**What the task requires**
Here is a listing. Reproduce it exactly.

(Records supplied Opens)

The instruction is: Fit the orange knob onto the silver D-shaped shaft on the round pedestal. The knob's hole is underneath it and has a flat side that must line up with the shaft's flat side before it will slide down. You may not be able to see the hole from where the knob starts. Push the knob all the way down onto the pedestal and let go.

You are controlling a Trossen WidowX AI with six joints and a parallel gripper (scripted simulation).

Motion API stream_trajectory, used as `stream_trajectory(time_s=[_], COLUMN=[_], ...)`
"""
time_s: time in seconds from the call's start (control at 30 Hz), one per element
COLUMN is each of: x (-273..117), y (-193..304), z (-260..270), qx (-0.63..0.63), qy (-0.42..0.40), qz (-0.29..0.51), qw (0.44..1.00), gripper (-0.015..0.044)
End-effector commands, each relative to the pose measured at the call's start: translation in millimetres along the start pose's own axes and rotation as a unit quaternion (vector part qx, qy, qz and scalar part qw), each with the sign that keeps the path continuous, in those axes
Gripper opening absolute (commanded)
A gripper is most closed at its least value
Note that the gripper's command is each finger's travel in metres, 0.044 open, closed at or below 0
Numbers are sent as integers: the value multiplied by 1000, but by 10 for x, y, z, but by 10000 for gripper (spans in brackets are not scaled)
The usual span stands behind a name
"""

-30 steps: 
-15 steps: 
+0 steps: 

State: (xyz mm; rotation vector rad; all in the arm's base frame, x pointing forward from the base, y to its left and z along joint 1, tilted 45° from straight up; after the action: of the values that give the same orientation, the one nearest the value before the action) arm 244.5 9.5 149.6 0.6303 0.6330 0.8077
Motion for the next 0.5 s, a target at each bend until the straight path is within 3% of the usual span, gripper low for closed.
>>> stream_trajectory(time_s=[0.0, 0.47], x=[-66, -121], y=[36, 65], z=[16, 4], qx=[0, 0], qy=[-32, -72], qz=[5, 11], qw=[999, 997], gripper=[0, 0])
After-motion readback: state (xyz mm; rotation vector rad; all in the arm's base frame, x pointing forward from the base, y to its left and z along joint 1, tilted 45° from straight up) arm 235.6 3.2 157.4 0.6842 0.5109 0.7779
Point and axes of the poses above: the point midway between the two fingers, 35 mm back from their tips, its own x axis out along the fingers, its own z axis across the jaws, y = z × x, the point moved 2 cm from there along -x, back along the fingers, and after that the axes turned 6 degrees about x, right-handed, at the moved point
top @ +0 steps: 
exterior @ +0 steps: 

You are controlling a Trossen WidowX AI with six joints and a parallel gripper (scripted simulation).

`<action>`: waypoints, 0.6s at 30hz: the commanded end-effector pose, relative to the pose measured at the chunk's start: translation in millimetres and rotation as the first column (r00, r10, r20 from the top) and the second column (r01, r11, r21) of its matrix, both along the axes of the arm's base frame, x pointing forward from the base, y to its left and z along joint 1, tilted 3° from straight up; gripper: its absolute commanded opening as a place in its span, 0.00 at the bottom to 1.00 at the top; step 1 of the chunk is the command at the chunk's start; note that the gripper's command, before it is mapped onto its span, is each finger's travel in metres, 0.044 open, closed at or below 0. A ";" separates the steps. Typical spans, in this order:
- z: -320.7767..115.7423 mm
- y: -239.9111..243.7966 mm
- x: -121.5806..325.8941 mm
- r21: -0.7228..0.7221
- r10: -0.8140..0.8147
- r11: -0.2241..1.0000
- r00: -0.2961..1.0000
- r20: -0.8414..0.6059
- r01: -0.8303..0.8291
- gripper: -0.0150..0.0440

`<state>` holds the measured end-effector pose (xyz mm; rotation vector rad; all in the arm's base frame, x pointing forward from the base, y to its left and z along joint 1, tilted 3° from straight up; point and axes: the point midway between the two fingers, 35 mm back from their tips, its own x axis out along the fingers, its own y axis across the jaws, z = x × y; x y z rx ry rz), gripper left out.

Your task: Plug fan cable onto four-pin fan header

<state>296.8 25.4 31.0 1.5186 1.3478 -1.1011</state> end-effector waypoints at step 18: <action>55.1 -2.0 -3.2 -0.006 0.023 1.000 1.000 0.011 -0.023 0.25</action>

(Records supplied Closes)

**Written response**
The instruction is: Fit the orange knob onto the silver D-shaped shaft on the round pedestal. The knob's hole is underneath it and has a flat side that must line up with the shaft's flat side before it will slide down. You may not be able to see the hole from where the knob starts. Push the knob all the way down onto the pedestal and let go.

You are controlling a Trossen WidowX AI with six joints and a parallel gripper (scripted simulation).

Motion API stream_trajectory, used as `stream_trajectory(time_s=[_], COLUMN=[_], ...)`
"""
time_s: time in seconds from the call's start (control at 30 Hz), one per element
COLUMN is each of: x (-273..117), y (-193..304), z (-260..270), qx (-0.63..0.63), qy (-0.42..0.40), qz (-0.29..0.51), qw (0.44..1.00), gripper (-0.015..0.044)
End-effector commands, each relative to the pose measured at the call's start: translation in millimetres along the start pose's own axes and rotation as a unit quaternion (vector part qx, qy, qz and scalar part qw), each with the sign that keeps the path continuous, in those axes
Gripper opening absolute (commanded)
A gripper is most closed at its least value
Note that the gripper's command is each finger's travel in metres, 0.044 open, closed at or below 0
Numbers are sent as integers: the value multiplied by 1000, but by 10 for x, y, z, but by 10000 for gripper (spans in brackets are not scaled)
The usual span stands behind a name
"""

-30 steps: 
-15 steps: 
+0 steps: 

State: (xyz mm; rotation vector rad; all in the arm's base frame, x pointing forward from the base, y to its left and z along joint 1, tilted 45° from straight up; after the action: of the values that give the same orientation, the one nearest the value before the action) arm 244.5 9.5 149.6 0.6303 0.6330 0.8077
Motion for the next 0.5 s, a target at each bend until the straight path is within 3% of the usual span, gripper low for closed.
>>> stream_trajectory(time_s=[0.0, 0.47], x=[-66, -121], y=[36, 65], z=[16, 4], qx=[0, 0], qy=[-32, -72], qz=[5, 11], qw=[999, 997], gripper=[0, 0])
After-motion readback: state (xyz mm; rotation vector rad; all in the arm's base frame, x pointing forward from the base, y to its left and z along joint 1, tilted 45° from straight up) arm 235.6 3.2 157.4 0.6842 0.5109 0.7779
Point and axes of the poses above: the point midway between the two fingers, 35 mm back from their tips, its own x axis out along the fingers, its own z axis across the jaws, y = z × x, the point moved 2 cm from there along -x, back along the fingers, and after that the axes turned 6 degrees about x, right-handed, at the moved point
top @ +0 steps: 
exterior @ +0 steps: 

You are controlling a Trossen WidowX AI with six joints and a parallel gripper (scripted simulation).

`<action>`: waypoints, 0.6s at 30hz: the commanded end-effector pose, relative to the pose measured at the chunk's start: translation in millimetres and rotation as the first column (r00, r10, r20 from the top) and the second column (r01, r11, r21) of its matrix, both along the axes of the arm's base frame, x pointing forward from the base, y to its left and z along joint 1, tilted 3° from straight up; gripper: its absolute commanded opening as a place in its span, 0.00 at the bottom to 1.00 at the top; step 1 of the chunk is the command at the chunk's start; note that the gripper's command, before it is mapped onto its span, is each finger's travel in metres, 0.044 open, closed at or below 0. A ";" separates the steps. Typical spans, in this order:
- z: -320.7767..115.7423 mm
- y: -239.9111..243.7966 mm
- x: -121.5806..325.8941 mm
- r21: -0.7228..0.7221
- r10: -0.8140..0.8147
- r11: -0.2241..1.0000
- r00: -0.2961..1.0000
- r20: -0.8414..0.6059
- r01: -0.8303..0.8291
- gripper: -0.0150..0.0440

`<state>` holds the measured end-effector pose (xyz mm; rotation vector rad; all in the arm's base frame, x pointing forward from the base, y to its left and z along joint 1, tilted 3° from straight up; point and axes: the point midway between the two fingers, 35 mm back from their tips, its own x axis out along the fingers, its own y axis across the jaws, z = x × y; x y z rx ry rz), gripper left out.

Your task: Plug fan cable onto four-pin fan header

<state>296.8 25.4 31.0 1.5186 1.3478 -1.1011</state> end-effector waypoints at step 18: <action>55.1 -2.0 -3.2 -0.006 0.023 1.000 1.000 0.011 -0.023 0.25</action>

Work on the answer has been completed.